_The task_. Could the listing be repeated exactly, with every picture dropped?

(Beginning of Exercise data)

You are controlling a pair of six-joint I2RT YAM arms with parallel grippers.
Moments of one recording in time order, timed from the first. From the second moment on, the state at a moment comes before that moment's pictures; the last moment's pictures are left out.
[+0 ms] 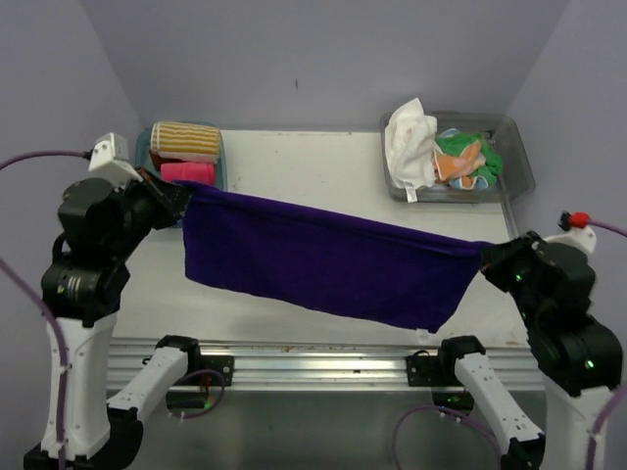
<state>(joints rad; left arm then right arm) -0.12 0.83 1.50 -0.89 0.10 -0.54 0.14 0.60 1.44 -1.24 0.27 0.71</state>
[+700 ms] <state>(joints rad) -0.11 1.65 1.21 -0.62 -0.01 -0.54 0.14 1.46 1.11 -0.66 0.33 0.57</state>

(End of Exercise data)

_Answer to the exercise_.
You are controlling a pair of six-joint I2RT YAM arms with parallel grippers.
Moments of one recording in time order, timed from the first. From the second moment on, the state at a moment comes before that moment's pictures; the last moment's pictures are left out.
[+0 ms] 
<state>(joints rad; left arm then right arm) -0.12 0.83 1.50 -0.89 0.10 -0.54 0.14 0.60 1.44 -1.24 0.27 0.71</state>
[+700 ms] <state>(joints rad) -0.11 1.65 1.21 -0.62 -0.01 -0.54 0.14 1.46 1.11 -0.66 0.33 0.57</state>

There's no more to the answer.